La drépanocytose toujours maladie orpheline
La drépanocytose n’évoque en général pas grand-chose, à moins d’avoir un proche atteint, de l’être soi-même ou encore d’évoluer dans le milieu médical. Et pourtant elle concerne près de 50 millions de personnes dans le monde, toutes formes confondues, qui lui vaut dans certains pays la triste place de première maladie génétique. « Elle est présente sur les cinq continents. 137 pays sont concernés », indique avec aplomb Edwige Ebakisse-Badassou, l’une des initiatrices des états généraux. « En France, en 2004, nous avons repéré grâce au dépistage néonatal plus de 240 enfants drépanocytaires, dont 180 en région parisienne, ce qui fait de la drépanocytose la première maladie génétique, particulièrement en métropole », précise le Pr Robert Girot, en charge du centre de drépanocytose de l’Hôpital Tenon de Paris.
Un palmarès inquiétant, mais pas suffisamment pour que la drépanocytose quitte officiellement son ghetto de maladie orpheline.

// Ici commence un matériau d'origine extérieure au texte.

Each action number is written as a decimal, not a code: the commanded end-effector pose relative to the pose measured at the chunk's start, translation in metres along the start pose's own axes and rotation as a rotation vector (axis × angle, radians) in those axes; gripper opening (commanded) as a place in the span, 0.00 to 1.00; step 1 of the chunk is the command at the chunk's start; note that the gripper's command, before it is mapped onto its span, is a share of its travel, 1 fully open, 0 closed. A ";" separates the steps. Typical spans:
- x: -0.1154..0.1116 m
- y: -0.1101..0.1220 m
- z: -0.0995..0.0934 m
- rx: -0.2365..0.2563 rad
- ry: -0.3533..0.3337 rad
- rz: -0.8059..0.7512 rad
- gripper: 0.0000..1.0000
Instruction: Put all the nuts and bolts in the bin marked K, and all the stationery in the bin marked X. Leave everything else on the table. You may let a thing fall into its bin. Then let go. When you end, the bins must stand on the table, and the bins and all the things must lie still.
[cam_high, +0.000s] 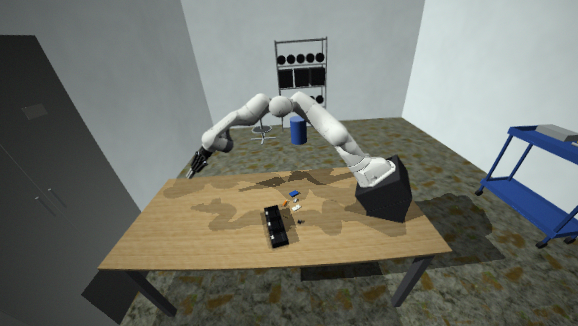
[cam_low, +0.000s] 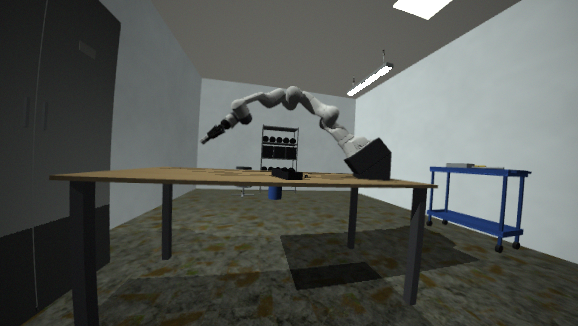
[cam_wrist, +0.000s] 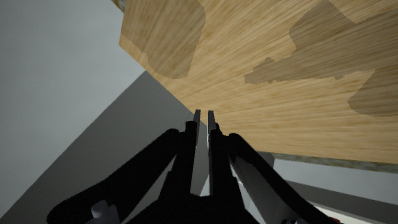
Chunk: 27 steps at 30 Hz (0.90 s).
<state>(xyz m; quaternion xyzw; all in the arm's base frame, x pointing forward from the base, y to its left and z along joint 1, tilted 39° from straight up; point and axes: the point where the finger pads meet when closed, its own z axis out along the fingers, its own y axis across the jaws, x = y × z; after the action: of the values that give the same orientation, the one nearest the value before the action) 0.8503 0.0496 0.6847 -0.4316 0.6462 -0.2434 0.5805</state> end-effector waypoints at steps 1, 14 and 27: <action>0.000 -0.010 0.000 0.031 -0.030 -0.069 0.05; -0.038 0.055 -0.032 -0.116 -0.020 -0.229 0.05; -0.060 0.095 -0.061 -0.211 -0.043 -0.432 0.05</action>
<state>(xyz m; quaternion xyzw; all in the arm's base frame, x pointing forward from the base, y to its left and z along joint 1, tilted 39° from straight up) 0.7748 0.1256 0.6603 -0.5782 0.5800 -0.2711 0.5058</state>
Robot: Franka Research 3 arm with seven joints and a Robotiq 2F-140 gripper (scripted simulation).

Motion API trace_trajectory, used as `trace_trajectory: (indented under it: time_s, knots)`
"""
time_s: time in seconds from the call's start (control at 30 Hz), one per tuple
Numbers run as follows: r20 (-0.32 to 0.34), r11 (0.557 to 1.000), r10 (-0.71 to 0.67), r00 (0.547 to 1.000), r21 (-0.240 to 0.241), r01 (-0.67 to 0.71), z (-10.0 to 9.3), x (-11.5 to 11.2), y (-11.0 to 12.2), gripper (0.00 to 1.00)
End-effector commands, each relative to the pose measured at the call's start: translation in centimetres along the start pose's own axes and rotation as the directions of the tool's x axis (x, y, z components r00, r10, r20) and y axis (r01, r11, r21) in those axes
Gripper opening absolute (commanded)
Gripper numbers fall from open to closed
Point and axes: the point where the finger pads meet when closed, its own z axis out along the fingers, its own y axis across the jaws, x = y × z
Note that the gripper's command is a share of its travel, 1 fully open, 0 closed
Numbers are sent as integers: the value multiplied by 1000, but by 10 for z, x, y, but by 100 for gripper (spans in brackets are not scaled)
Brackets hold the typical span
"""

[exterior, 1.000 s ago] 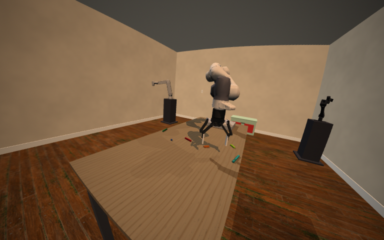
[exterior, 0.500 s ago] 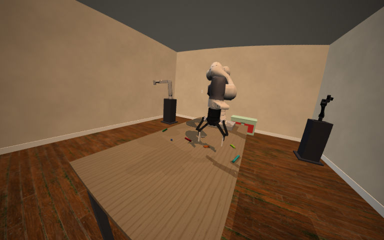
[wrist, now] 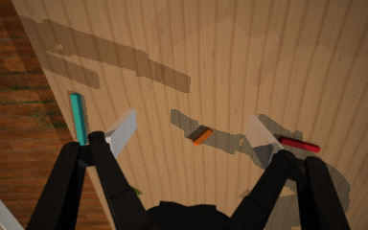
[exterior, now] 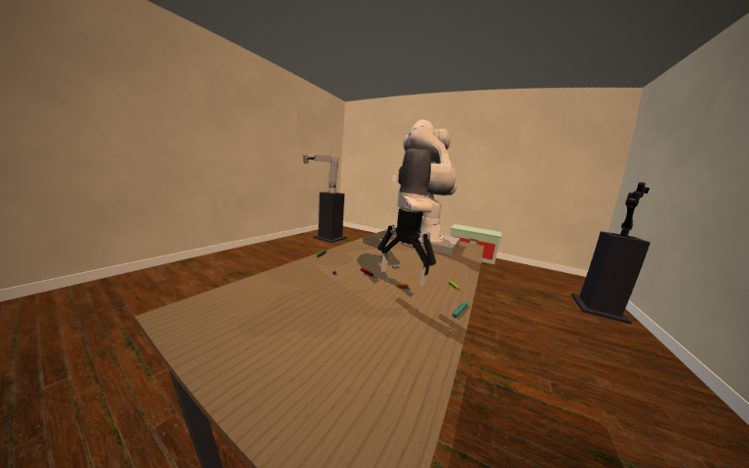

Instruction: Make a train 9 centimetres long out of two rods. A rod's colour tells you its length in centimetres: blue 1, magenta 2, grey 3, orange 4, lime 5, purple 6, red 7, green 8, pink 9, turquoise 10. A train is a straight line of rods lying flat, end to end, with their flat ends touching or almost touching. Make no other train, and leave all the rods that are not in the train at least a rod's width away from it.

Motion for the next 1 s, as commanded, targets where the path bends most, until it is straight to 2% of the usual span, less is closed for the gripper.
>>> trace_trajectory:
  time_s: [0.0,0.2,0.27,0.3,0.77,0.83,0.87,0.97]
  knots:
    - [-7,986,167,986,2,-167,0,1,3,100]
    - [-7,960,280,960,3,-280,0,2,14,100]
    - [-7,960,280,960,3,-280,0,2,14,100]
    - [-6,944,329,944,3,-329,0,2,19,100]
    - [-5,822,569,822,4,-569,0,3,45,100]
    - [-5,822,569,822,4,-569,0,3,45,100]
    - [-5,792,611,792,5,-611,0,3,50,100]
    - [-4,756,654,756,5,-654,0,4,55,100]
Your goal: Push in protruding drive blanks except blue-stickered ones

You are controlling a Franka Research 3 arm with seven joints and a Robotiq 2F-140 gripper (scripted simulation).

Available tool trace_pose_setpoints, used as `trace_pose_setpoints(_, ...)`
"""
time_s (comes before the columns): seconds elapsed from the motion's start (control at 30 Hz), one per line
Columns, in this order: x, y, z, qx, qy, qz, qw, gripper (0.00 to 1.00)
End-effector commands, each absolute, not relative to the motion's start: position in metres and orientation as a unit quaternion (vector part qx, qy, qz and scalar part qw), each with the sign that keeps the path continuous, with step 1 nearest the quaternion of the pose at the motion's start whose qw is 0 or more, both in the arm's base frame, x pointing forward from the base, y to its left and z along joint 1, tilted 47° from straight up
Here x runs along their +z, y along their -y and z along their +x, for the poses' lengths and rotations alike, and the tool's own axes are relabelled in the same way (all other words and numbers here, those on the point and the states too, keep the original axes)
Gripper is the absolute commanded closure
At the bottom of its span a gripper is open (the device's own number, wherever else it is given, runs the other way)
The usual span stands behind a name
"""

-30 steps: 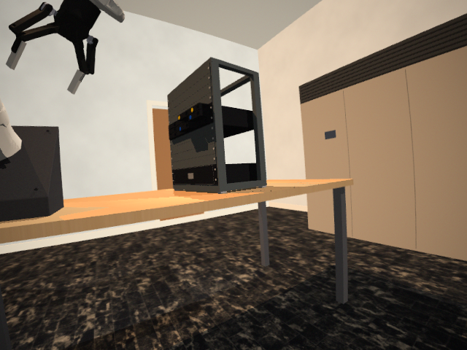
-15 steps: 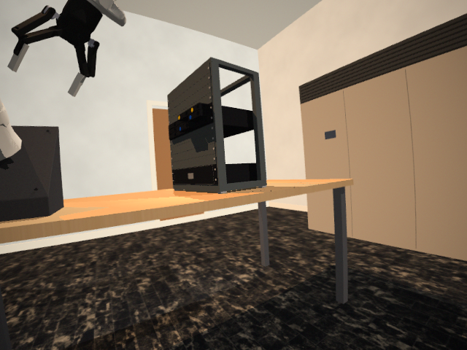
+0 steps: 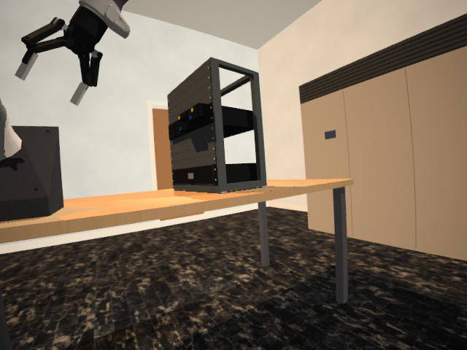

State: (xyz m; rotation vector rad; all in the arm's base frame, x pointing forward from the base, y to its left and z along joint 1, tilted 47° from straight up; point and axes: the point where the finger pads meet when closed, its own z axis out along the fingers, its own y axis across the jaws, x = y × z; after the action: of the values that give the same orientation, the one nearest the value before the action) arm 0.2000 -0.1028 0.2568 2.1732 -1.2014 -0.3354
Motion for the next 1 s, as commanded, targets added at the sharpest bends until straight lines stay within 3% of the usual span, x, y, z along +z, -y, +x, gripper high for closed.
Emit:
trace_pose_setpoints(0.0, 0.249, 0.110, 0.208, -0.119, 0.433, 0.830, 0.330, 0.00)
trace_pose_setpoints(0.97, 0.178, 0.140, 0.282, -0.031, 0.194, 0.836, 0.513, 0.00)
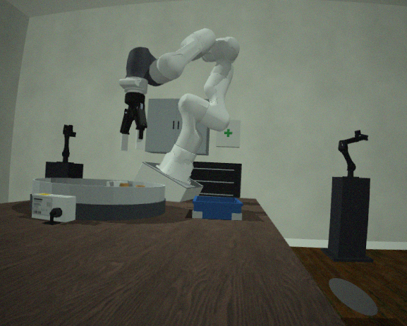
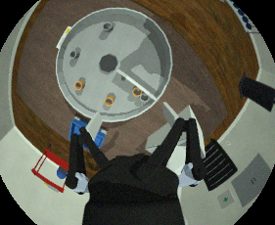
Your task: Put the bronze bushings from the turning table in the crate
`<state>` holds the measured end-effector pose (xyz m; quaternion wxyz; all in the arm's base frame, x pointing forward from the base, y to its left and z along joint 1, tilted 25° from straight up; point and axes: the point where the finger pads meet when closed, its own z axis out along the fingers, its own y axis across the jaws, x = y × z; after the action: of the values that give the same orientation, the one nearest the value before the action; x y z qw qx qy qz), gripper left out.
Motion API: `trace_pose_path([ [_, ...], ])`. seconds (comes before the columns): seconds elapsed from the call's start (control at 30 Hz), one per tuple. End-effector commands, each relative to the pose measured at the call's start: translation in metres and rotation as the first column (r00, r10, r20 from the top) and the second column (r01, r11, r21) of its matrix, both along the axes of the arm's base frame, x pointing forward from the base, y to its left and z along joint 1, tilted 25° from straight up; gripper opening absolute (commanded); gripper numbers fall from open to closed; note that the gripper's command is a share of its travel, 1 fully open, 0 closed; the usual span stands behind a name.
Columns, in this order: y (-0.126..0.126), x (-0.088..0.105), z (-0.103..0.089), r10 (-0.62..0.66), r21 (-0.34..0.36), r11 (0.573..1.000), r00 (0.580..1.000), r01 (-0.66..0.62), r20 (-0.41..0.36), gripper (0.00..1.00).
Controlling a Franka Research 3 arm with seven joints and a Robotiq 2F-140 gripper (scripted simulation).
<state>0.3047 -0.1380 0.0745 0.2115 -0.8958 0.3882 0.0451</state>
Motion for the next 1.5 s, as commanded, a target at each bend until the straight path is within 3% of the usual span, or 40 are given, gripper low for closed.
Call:
trace_pose_path([
  [0.0,-0.0012,-0.0007,-0.0009,-0.012,0.000,1.000,1.000,0.012,-0.003,0.07],
  [1.47,-0.0012,-0.0007,-0.0009,-0.012,0.000,1.000,1.000,0.012,-0.003,0.09],
])
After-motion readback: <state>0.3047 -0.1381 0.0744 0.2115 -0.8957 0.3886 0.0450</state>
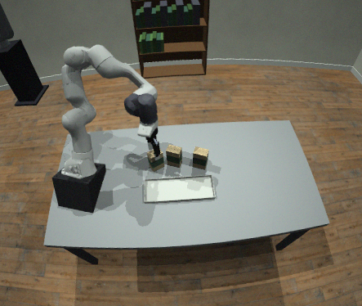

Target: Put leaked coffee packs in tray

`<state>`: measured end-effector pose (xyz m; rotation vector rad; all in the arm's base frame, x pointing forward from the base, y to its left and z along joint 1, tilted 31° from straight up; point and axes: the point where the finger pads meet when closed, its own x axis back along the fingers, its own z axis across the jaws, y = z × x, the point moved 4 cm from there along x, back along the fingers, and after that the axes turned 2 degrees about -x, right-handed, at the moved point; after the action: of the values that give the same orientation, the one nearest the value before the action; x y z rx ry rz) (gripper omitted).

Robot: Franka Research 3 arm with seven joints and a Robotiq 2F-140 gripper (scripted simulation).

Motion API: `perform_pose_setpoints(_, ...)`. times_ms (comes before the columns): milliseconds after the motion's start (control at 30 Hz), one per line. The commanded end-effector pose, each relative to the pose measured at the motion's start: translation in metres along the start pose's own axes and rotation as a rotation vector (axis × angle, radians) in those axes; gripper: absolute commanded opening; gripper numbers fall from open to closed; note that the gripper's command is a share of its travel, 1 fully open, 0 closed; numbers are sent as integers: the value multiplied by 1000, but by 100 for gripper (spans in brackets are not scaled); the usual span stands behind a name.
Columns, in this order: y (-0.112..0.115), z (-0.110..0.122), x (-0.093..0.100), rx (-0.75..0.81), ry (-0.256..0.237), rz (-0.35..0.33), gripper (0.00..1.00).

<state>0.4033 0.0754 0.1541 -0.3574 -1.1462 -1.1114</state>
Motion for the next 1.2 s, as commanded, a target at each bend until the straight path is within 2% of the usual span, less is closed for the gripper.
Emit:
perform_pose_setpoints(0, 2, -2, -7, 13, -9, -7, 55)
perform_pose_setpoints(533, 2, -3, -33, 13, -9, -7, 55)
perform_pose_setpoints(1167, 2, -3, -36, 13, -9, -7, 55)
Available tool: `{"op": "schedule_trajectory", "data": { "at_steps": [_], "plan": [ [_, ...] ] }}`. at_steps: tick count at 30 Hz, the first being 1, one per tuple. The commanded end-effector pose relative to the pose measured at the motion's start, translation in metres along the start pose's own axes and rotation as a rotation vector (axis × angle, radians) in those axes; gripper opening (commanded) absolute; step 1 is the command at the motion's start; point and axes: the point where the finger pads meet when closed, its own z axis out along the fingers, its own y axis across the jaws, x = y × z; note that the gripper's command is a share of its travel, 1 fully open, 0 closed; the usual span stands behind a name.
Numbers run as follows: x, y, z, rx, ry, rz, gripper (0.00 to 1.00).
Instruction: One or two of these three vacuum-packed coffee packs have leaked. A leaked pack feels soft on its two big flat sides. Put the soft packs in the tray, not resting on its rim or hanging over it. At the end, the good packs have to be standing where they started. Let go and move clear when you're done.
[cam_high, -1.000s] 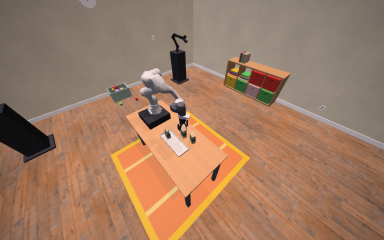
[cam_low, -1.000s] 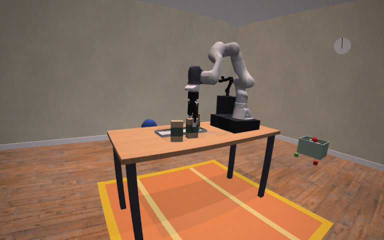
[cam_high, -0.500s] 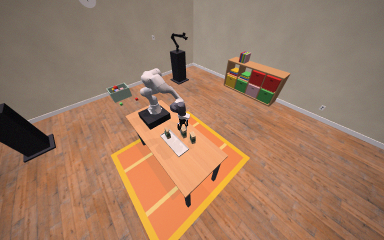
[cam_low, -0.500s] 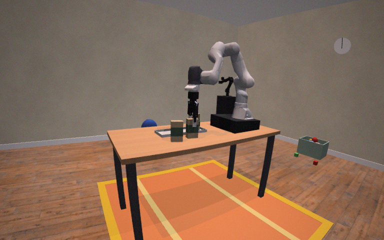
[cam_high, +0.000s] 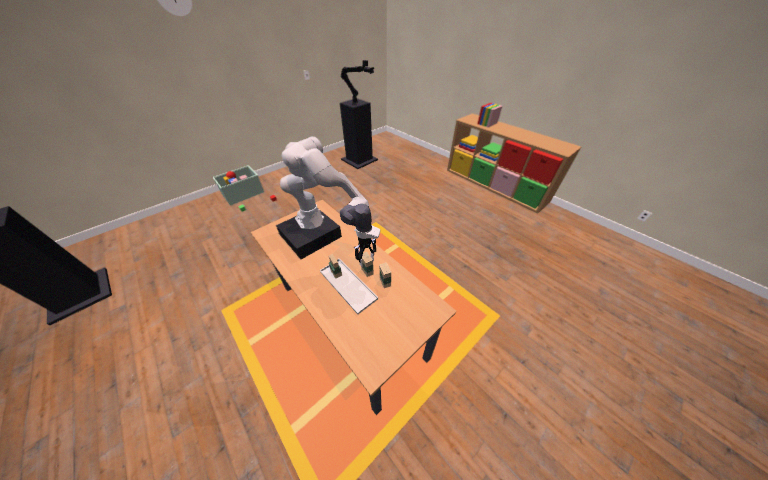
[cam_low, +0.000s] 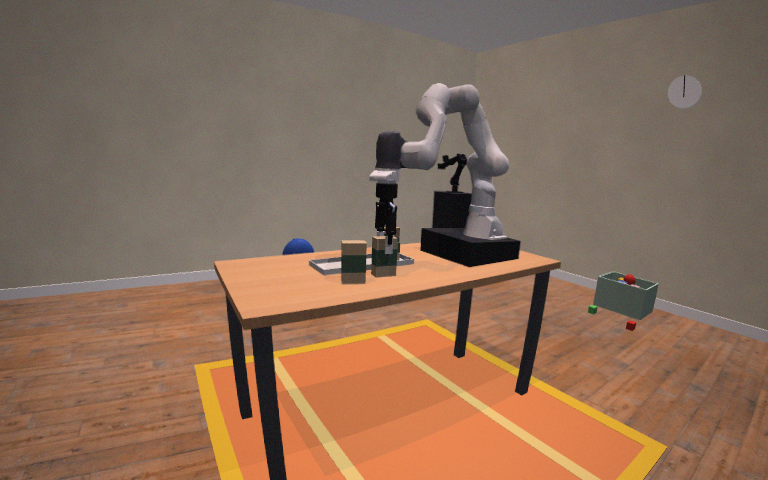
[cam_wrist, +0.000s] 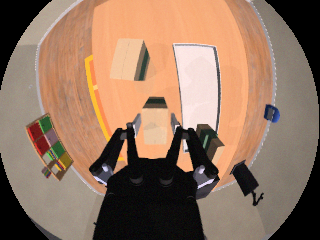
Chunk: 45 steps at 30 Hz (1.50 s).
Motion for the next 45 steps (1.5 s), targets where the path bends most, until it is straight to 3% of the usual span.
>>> {"op": "schedule_trajectory", "data": {
  "at_steps": [1, 15, 18, 20, 23, 25, 40, 42, 45],
  "plan": [
    [-0.001, 0.000, 0.002, -0.001, -0.002, 0.004, 0.53],
    [-0.001, 0.000, -0.002, -0.001, -0.002, 0.004, 0.53],
    [-0.001, 0.000, -0.031, -0.001, -0.002, 0.004, 0.53],
    [-0.001, 0.000, -0.031, -0.001, -0.002, 0.004, 0.53],
    [-0.001, 0.000, -0.070, -0.001, -0.002, 0.004, 0.53],
    [-0.001, 0.000, -0.082, -0.001, -0.002, 0.004, 0.53],
    [-0.001, 0.000, -0.082, -0.001, -0.002, 0.005, 0.53],
    [0.006, -0.002, -0.083, -0.001, -0.002, 0.013, 0.53],
    [0.036, -0.013, -0.085, 0.000, -0.002, 0.057, 0.53]
  ]
}}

Un statut que le Dr Alphonse Gando, ministre congolais de la Santé et de la Population, explique par le fait que la drépanocytose a jusqu’à présent « peu attiré l’attention des décideurs », par opposition au sida ou au paludisme.
Convaincre les Nations Unies et l’Union africaine
C’est pour changer la donne, ou du moins pour que la drépanocytose soit considérée comme le HIV/sida ou le paludisme, que se sont réunis à Brazzaville des experts du monde entier. Les discussions doivent déboucher sur l’adoption de la Déclaration de Brazzaville, qui devrait, à terme, parvenir sur les bureaux des responsables onusiens. Les Nations Unies ne sont pas la seule cible. « Un projet de résolution pourrait être proposé dans le cadre de l’Union africaine », ajoute Edwige Ebakisse-Badassou. Le jeu en vaut la chandelle : si la drépanocytose change de « statut », les dirigeants pourraient bien être plus enclins à se battre pour améliorer le quotidien des malades et redonner l’espoir qu’un jour, comme dans les pays du Nord, cette maladie ne tuera plus la moitié des enfants à l’aube de leurs cinq ans.